[[ Information supplied, beginning ]]
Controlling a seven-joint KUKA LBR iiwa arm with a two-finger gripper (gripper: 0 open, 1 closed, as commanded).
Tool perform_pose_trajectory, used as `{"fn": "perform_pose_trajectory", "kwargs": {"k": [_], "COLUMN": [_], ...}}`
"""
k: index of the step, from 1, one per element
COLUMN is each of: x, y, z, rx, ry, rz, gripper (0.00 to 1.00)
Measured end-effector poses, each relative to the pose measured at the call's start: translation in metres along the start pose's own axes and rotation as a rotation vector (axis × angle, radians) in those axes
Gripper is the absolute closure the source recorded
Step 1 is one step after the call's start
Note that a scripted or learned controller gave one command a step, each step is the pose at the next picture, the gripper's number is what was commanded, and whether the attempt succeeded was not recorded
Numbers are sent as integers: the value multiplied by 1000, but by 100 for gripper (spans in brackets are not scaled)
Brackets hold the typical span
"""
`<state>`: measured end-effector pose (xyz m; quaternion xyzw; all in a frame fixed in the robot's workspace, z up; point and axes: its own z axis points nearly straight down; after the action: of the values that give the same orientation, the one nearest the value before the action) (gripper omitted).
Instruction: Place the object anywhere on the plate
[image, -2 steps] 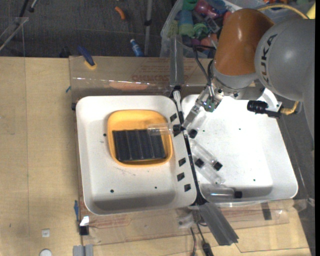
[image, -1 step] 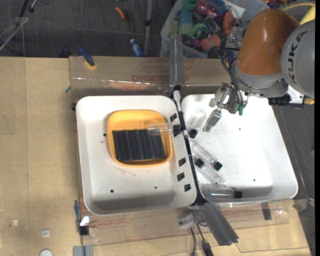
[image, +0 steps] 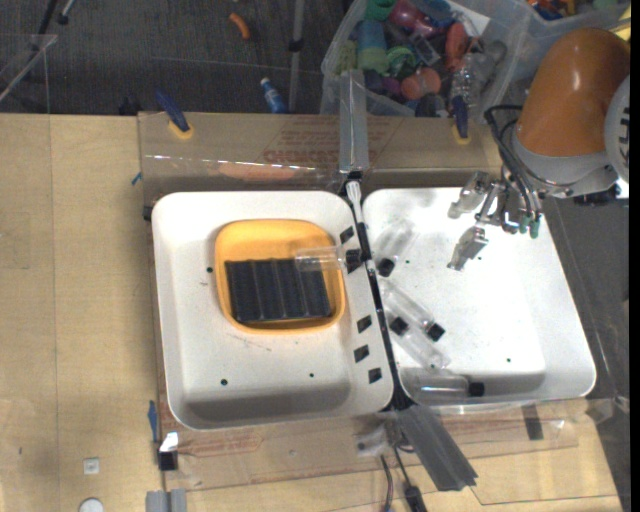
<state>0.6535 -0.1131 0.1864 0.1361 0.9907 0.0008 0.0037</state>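
Clear tube rests on the plate's rim, at risk of rolling off

A transparent tube (image: 320, 260) is seen lying across the right rim of the orange plate (image: 240, 240) in the left bin (image: 180, 300), one end over the dark ribbed insert (image: 278, 290), the other over the rim. Being round and only partly supported, it is judged likely to roll or slip off if nudged. The gripper (image: 470, 240) hangs well apart over the right bin (image: 540, 300), fingers spread with nothing between them. Other clear items (image: 415, 328) in that bin could be mistaken for the target.
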Motion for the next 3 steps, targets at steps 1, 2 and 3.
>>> {"fn": "perform_pose_trajectory", "kwargs": {"k": [1, 2, 3], "x": [-16, -41, -44], "y": [-57, -90, -100], "z": [3, -53, -12], "rx": [0, 0, -3], "ry": [-3, -3, 2], "rz": [-308, -422, -787], "gripper": [0, 0, 0]}}
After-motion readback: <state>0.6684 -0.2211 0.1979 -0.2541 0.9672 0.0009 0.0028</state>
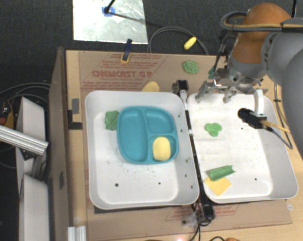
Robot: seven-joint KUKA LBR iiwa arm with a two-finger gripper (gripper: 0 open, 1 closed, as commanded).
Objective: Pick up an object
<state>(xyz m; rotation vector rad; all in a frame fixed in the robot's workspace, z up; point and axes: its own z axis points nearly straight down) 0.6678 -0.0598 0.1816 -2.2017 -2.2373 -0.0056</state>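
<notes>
On the cardboard-covered bench, the left bin holds a teal divided plate. A leafy green piece touches the plate's left rim, and a rounded yellow piece sits in its lower right compartment. The compartment walls would likely crowd a grasp from above, so these look like the harder picks. In the right bin, the pieces lie loose on the flat floor. A small green piece sits alone near the middle. A green stick and a yellow wedge lie at the near left corner, just beside each other and perhaps touching. The gripper hangs over the far left corner of this bin, its fingers spread apart with nothing between them, which suits an approach rather than a carry. No object is picked up yet. The small green piece is the nearest to the gripper and stands apart from the rest, so it is probably the easiest target. The pair in the corner sits close to the bin wall, which may block one finger.
</notes>
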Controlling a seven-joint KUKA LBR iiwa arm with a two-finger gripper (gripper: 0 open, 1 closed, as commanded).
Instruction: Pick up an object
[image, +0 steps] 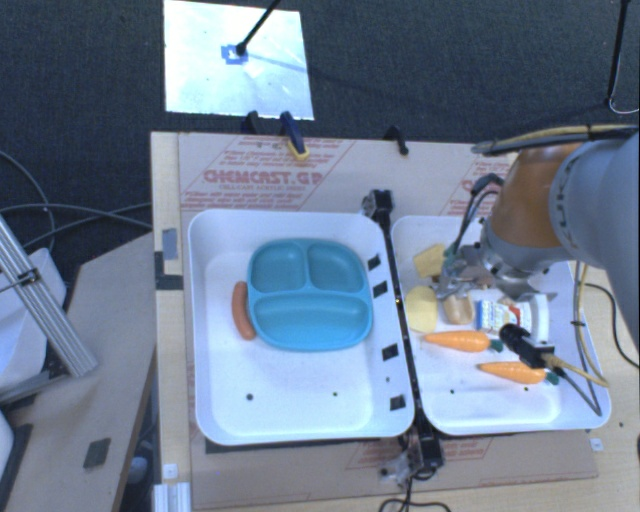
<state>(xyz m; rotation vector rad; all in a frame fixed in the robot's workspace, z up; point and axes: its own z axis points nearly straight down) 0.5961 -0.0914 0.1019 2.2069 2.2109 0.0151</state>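
Taking the blue plate as the marker: it is lying in the left bin on the table. Nearest me, right of the plate, two carrots are lying in the right bin. A sausage is resting just beside the plate's left edge. Farther right, the gripper is hanging low over yellowish food pieces, touching or nearly so; I cannot tell whether it is spread or closed. Another yellow piece is sitting farther back.
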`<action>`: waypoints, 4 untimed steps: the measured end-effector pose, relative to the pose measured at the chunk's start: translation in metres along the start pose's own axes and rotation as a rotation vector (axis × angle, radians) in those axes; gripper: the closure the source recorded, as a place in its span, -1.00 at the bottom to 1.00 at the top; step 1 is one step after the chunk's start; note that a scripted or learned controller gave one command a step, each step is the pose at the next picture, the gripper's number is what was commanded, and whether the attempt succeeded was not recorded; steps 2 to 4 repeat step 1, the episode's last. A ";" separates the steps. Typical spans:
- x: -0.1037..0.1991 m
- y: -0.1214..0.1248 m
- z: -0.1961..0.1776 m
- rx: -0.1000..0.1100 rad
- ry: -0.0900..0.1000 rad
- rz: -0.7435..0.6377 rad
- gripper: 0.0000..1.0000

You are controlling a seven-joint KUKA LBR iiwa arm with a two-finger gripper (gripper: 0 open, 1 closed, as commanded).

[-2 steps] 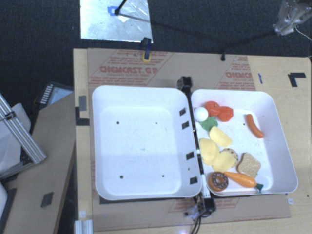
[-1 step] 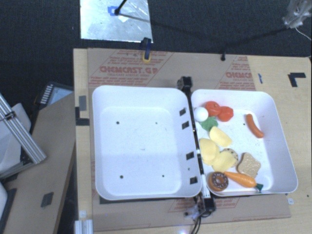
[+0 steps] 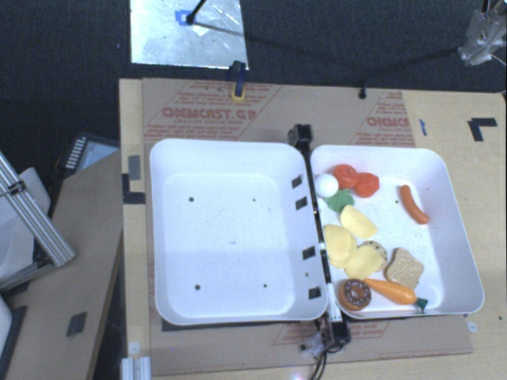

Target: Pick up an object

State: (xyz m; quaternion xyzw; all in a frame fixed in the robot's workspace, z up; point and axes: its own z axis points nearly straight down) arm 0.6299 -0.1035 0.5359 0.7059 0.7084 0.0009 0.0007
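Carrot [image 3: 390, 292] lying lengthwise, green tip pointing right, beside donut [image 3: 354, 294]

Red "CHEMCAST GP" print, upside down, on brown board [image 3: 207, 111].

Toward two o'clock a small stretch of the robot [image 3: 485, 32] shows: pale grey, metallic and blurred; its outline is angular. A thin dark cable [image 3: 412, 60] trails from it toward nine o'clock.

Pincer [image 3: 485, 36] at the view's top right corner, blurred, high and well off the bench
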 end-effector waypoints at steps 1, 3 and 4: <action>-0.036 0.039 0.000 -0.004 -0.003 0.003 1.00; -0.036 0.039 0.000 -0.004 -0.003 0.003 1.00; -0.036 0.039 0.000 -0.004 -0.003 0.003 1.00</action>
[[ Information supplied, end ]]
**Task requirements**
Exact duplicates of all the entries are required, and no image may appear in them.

**Written answer**
Controlling a seven-joint KUKA LBR iiwa arm with a two-finger gripper (gripper: 0 open, 1 closed, as commanded).
Tool perform_pose_trajectory, used as `{"fn": "perform_pose_trajectory", "kwargs": {"k": [_], "COLUMN": [_], ...}}`
"""
k: index of the step, from 1, one per element
COLUMN is each of: x, y, z, rx, ry, rz, gripper (0.00 to 1.00)
Measured end-effector poses, each relative to the pose measured at the call's start: translation in metres along the start pose's own axes and rotation as a rotation vector (axis × angle, radians) in those axes
Gripper is the absolute closure the source recorded
Step 1 is one step after the call's start
Note that a scripted or learned controller gave one command a step, each step is the pose at the next picture, the gripper's number is what was commanded, and whether the attempt succeeded was not recorded
Numbers are sent as integers: the value multiplied by 1000, but by 100 for gripper (spans in brackets are not scaled)
Brackets hold the typical span
"""
`<state>`: measured end-effector pose (xyz m; quaternion xyzw; all in a frame fixed in the robot's workspace, z up; point and axes: its own z axis points nearly straight down; after the action: of the values that give the same orientation, the one nearest the value before the action) (gripper omitted).
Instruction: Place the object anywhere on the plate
[image, -2 steps] 
[image, -1 step] 
[image, +0 steps] 
<state>0.6535 -0.1131 0.1864 0.1361 0.9907 0.0008 0.0037</state>
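Clear tube rests on the plate's rim, at risk of rolling off

A transparent tube (image: 320, 260) is seen lying across the right rim of the orange plate (image: 240, 240) in the left bin (image: 180, 300), one end over the dark ribbed insert (image: 278, 290), the other over the rim. Being round and only partly supported, it is judged likely to roll or slip off if nudged. The gripper (image: 470, 240) hangs well apart over the right bin (image: 540, 300), fingers spread with nothing between them. Other clear items (image: 415, 328) in that bin could be mistaken for the target.
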Motion for the next 3 steps, targets at steps 1, 2 and 3.
>>> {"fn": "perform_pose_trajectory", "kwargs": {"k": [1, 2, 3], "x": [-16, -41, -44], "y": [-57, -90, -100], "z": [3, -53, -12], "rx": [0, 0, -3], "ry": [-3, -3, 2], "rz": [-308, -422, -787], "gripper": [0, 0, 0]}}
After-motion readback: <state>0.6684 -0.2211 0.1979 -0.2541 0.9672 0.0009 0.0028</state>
Robot: seven-joint KUKA LBR iiwa arm with a two-finger gripper (gripper: 0 open, 1 closed, as commanded).
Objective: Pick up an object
<state>(xyz m; rotation vector rad; all in a frame fixed in the robot's workspace, z up; point and axes: its own z axis points nearly straight down) 0.6678 -0.0598 0.1816 -2.2017 -2.2373 -0.0056</state>
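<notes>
On the cardboard-covered bench, the left bin holds a teal divided plate. A leafy green piece touches the plate's left rim, and a rounded yellow piece sits in its lower right compartment. The compartment walls would likely crowd a grasp from above, so these look like the harder picks. In the right bin, the pieces lie loose on the flat floor. A small green piece sits alone near the middle. A green stick and a yellow wedge lie at the near left corner, just beside each other and perhaps touching. The gripper hangs over the far left corner of this bin, its fingers spread apart with nothing between them, which suits an approach rather than a carry. No object is picked up yet. The small green piece is the nearest to the gripper and stands apart from the rest, so it is probably the easiest target. The pair in the corner sits close to the bin wall, which may block one finger.
</notes>
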Controlling a seven-joint KUKA LBR iiwa arm with a two-finger gripper (gripper: 0 open, 1 closed, as commanded).
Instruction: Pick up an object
[image, +0 steps] 
<state>(xyz m; rotation vector rad; all in a frame fixed in the robot's workspace, z up; point and axes: its own z axis points nearly straight down) 0.5961 -0.0914 0.1019 2.2069 2.2109 0.0151</state>
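Taking the blue plate as the marker: it is lying in the left bin on the table. Nearest me, right of the plate, two carrots are lying in the right bin. A sausage is resting just beside the plate's left edge. Farther right, the gripper is hanging low over yellowish food pieces, touching or nearly so; I cannot tell whether it is spread or closed. Another yellow piece is sitting farther back.
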`<action>`: waypoints, 4 untimed steps: the measured end-effector pose, relative to the pose measured at the chunk's start: translation in metres along the start pose's own axes and rotation as a rotation vector (axis × angle, radians) in those axes; gripper: the closure the source recorded, as a place in its span, -1.00 at the bottom to 1.00 at the top; step 1 is one step after the chunk's start; note that a scripted or learned controller gave one command a step, each step is the pose at the next picture, the gripper's number is what was commanded, and whether the attempt succeeded was not recorded; steps 2 to 4 repeat step 1, the episode's last. A ";" separates the steps. Typical spans:
- x: -0.1037..0.1991 m
- y: -0.1214..0.1248 m
- z: -0.1961..0.1776 m
- rx: -0.1000..0.1100 rad
- ry: -0.0900..0.1000 rad
- rz: -0.7435..0.6377 rad
- gripper: 0.0000..1.0000

You are controlling a seven-joint KUKA LBR iiwa arm with a two-finger gripper (gripper: 0 open, 1 closed, as commanded).

[-2 steps] 
[-1 step] 
[+0 steps] 

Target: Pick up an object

State: (xyz m; quaternion xyzw; all in a frame fixed in the robot's workspace, z up; point and axes: its own z axis points nearly straight down) arm 0.6299 -0.1035 0.5359 0.7059 0.7084 0.0009 0.0007
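Carrot [image 3: 390, 292] lying lengthwise, green tip pointing right, beside donut [image 3: 354, 294]

Red "CHEMCAST GP" print, upside down, on brown board [image 3: 207, 111].

Toward two o'clock a small stretch of the robot [image 3: 485, 32] shows: pale grey, metallic and blurred; its outline is angular. A thin dark cable [image 3: 412, 60] trails from it toward nine o'clock.

Pincer [image 3: 485, 36] at the view's top right corner, blurred, high and well off the bench
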 end-effector waypoints at steps 1, 3 and 4: <action>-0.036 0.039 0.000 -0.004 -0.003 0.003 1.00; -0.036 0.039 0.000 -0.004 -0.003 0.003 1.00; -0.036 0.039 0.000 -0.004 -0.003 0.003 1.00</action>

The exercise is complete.